Amer El Ibrahim
April
Stuck between the West and the East, neglected by both, and frozen in checkmate with Russia for the last seven decades, the Republic of Moldova endured more hardships than any other European country. Having been stripped from Romania and incorporated into the USSR at the beginning of WW2, gaining formal independence only after 1989, the Republic of Moldova is yet to establish itself as a purely autonomous power outside of the influence of its greater Eastern neighbour.
After the 1989 revolution and independence, Moldova’s leadership flirted with Russia and shunned EU interventions for the next thirty years. This toxic tradition ended with the 2020 presidential elections, when Maia Sandu, a pro-European candidate with a staunch anti-corruption attitude, won. A year later, she called for a new parliament and, surprisingly, her party, PAS, won by a landslide, with a shocking 58 per cent. She and her party won on a wave of dissatisfaction with the already existing parties and the desire for reforms. So, how has the new guard managed all of these discontents?
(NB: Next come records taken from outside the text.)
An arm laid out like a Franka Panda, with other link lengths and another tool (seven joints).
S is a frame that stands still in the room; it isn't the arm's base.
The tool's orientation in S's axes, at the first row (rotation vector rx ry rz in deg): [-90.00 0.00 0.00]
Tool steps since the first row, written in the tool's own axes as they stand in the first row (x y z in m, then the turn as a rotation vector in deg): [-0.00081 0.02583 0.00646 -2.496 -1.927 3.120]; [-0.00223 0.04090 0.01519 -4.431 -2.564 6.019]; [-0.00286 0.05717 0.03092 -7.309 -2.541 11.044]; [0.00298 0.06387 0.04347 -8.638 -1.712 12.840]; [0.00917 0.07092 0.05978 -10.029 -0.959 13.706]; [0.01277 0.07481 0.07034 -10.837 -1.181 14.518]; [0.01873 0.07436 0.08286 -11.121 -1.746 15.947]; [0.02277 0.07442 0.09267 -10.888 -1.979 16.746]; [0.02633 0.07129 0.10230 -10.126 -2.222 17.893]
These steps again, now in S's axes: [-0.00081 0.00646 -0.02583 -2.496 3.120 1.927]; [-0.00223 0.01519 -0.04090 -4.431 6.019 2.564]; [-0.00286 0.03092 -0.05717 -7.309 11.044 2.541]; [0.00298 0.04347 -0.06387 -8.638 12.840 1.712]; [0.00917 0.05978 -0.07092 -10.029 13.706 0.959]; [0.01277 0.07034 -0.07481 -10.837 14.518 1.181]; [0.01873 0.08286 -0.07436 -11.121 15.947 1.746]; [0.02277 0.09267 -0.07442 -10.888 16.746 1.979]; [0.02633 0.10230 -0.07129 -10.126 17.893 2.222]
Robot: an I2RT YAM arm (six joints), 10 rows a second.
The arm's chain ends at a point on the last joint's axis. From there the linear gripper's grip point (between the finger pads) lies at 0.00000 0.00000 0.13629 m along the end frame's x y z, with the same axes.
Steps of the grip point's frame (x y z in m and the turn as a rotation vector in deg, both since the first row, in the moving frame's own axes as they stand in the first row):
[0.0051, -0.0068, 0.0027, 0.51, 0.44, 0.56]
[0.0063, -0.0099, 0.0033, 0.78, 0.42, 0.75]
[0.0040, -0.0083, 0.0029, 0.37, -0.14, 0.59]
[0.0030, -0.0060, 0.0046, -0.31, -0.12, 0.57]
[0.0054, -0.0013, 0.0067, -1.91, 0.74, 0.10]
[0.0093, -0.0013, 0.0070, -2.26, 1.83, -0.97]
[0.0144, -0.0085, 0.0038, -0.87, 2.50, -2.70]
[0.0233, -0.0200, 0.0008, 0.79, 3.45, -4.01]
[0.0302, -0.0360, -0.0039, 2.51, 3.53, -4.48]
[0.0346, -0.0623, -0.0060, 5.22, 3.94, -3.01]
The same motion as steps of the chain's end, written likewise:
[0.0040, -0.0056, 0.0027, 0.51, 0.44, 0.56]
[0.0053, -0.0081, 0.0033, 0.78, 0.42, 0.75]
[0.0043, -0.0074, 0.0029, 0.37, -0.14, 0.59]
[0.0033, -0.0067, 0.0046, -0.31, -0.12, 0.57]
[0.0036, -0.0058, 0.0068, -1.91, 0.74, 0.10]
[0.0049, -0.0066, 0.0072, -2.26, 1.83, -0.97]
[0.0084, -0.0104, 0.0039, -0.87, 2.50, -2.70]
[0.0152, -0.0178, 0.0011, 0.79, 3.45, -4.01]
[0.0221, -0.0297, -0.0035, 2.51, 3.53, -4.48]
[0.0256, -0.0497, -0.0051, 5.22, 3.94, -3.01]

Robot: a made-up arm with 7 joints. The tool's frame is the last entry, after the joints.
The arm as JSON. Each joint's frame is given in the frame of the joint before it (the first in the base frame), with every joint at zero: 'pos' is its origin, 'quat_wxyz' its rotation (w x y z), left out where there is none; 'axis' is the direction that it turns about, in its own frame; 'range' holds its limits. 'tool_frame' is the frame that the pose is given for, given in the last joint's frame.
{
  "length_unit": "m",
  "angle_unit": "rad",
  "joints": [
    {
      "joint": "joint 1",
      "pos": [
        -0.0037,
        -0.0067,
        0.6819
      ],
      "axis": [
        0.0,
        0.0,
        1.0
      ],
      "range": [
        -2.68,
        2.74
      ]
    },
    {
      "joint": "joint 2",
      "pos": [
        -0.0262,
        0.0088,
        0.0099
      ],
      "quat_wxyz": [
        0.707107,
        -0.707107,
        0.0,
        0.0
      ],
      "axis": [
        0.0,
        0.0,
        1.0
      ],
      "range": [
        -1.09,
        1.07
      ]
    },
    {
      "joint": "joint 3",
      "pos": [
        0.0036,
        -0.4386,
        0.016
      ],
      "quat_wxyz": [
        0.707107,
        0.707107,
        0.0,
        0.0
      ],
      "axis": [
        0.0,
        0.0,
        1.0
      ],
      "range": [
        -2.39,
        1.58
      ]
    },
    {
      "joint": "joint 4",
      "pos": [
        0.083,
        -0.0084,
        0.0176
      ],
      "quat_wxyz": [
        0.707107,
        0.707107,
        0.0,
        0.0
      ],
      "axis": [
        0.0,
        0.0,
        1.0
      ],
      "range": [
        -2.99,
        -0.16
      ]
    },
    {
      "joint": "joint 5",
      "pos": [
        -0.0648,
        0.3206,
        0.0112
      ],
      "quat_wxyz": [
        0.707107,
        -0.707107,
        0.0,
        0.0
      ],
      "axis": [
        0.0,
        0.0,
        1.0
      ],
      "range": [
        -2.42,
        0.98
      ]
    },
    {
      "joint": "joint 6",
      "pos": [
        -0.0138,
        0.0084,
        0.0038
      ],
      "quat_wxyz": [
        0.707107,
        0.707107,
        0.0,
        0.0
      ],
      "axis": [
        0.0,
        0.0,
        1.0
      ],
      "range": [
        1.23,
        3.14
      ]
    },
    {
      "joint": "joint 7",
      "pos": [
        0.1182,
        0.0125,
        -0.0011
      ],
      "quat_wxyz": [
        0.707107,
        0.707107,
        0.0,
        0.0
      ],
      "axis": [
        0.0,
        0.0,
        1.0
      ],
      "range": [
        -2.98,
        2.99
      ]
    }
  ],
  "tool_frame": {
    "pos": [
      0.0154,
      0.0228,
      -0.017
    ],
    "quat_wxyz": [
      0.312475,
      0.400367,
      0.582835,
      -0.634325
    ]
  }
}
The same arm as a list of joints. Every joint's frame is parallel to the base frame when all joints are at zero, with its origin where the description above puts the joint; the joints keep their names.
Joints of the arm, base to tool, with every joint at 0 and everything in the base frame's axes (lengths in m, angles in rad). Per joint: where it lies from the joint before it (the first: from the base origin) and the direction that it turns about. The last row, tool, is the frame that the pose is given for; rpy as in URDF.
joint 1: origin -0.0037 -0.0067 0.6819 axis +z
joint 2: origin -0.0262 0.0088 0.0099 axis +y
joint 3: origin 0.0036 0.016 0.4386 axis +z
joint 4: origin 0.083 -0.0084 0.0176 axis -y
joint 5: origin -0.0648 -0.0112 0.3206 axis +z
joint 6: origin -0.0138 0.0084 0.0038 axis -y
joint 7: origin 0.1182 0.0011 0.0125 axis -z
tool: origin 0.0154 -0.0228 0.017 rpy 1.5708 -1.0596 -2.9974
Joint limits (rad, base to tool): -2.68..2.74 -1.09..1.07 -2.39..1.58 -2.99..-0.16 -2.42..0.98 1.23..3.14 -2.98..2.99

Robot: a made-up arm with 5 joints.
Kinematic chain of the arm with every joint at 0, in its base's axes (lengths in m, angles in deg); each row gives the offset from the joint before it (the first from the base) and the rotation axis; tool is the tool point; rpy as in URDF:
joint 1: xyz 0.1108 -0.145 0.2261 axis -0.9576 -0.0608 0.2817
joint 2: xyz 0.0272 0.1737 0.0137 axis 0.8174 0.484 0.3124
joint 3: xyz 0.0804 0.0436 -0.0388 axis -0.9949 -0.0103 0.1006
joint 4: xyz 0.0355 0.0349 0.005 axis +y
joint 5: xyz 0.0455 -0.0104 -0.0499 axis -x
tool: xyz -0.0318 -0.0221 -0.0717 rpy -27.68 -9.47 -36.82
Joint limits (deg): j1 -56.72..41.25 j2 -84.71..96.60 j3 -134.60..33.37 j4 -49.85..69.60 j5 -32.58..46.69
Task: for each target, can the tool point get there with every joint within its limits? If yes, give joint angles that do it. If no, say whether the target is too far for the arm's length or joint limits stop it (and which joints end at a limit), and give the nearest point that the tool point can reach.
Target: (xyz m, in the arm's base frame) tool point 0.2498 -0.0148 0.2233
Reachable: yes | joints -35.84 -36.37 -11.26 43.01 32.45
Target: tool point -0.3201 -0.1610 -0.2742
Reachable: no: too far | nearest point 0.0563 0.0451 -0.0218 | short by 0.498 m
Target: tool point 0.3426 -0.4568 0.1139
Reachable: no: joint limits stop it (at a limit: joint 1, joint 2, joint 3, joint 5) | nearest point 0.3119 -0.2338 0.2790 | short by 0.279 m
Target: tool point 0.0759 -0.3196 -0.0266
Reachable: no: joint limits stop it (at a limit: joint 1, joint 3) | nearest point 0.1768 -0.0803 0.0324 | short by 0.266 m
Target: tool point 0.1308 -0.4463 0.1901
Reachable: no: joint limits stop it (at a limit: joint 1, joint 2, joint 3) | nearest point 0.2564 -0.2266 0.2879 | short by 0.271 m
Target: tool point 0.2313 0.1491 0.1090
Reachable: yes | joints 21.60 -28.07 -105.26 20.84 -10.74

Notwithstanding Sandu’s promises, Moldova has faced serious geopolitical issues in the past years, which have hindered the country greatly. Firstly, as a form of retaliation for the ever-growing Western stance of the new government, Russia slashed gas supplies to the country by a third and demanded double the previously set price to maintain the flow. Secondly, being located only a few hours away from Odesa, Moldova received the highest number of Ukrainian refugees per capita, thus placing immense pressure on the already dysfunctional healthcare system, public services and infrastructure. On top of this, trade with both Moscow and Kyiv, two of Moldova’s greatest economic partners, had greatly suffered, with inflation surging by as much as 40 per cent.Â
Additionally, Russia also controls the separatist region of Transnistria, which broke away from the grip of Moldova’s government during a brief war in the 90s. This region has been practically maintained by Russia, with Moscow funding Transnistria’s gas supply up until the 1st of January this year. This ‘free’ assistance of Russia was not so free; Transnistria’s debt was continuously recorded, and, at the beginning of this year, it was asked to be repaid 11.1 billion dollars. It was clear that this decision was politically motivated, Transnistria being used as a tool to destabilise Moldova in the wake of the parliamentary elections this fall, to eliminate the pro-Europeans led by Maia Sandu from power.Â
Alternatively, another threat surfaced from abroad: Ilan Shor, a pro-Russian businessman who actively fought against the EU integration of Moldova. Condemned in absentia for 15 years for smuggling 1 billion Euros out of Moldova’s banking system, he fled to Moscow where he established a political movement with the sole purpose of destabilizing Moldova’s EU progress. Shor and his acolytes set up a voter-bribing scheme that concerned 130,000 Moldovans who voted against the referendum for the integration of Moldova into the EU from 2024 and for Russia-friendly candidates. Through his Telegram platform, he has offered to pay up to 29 Dollars for those who registered for his campaign against the referendum, while spending millions on social media and news outlets campaigns against it. Regardless of the foreign implications of the referendum, it passed by a comically small margin: 50.35% in favour of adding EU integration as a goal in the constitution.
Nonetheless, Sandu and her party succeeded in delivering what they promised, at least partly. In 2022, Moldova obtained candidate status for accession to the European Union, and in 2024, the official negotiations regarding admission started. In the same year, Moldova greatly developed the country's wind and solar power to reduce dependency on Russian energy and the aforementioned referendum was called for. In 2023, Moldova created its first anti-corruption agency, a major step in combating this phenomenon, which has plagued the country for decades. Most notable, however, was the increase in Moldova’sCorruption Perception Index by 7 points, indicating significant improvements in the country's functioning.
 However, the polls for this year’s parliamentary elections show a diminished popularity of PAS compared to the 2021 elections, the party being situated at around 35%. This backlash could be explained by the shortcomings of their governance and slowness in delivering what was promised. Whether the new governance delivered all they had promised is of secondary importance; what matters most is that in the last four years, the country has been more open to the West than ever before.; Let us hope it will continue like this and one day, they will be a part of the greater European family.